* _Instructions for the task_:
Tell me how many lines in the data include "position", and keep the reply to that number.

============

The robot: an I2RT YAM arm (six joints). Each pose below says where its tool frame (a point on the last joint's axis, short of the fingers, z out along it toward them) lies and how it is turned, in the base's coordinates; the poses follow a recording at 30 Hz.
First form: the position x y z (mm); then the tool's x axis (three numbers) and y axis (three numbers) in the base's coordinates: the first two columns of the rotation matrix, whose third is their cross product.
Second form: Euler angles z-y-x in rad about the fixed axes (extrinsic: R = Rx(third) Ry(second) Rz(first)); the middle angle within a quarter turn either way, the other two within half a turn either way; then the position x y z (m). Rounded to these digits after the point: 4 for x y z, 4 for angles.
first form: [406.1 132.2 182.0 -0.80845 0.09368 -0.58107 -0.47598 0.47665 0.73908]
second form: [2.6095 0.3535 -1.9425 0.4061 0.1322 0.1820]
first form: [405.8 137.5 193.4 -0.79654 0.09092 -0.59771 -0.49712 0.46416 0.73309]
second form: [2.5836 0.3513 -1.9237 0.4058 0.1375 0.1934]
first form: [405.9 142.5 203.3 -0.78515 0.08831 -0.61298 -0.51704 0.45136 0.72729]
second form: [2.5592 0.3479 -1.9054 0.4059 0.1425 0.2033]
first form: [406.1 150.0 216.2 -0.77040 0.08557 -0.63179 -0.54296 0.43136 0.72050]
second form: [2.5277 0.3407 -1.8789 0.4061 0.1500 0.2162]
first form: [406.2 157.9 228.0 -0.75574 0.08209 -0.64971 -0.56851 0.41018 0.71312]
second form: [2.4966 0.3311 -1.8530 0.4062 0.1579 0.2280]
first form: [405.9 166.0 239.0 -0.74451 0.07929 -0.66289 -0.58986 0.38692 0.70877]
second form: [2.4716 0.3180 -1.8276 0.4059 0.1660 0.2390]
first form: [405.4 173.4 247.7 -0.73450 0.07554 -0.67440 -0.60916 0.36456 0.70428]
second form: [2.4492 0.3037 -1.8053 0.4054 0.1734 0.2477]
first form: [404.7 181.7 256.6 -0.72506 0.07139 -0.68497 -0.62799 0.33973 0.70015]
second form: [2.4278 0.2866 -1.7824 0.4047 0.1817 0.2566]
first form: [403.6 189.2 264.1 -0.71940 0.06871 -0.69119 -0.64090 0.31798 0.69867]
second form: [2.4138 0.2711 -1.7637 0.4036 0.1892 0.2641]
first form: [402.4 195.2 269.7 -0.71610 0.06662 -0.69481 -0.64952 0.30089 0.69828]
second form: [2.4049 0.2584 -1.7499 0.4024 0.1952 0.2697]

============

* _Solution to the problem_:
2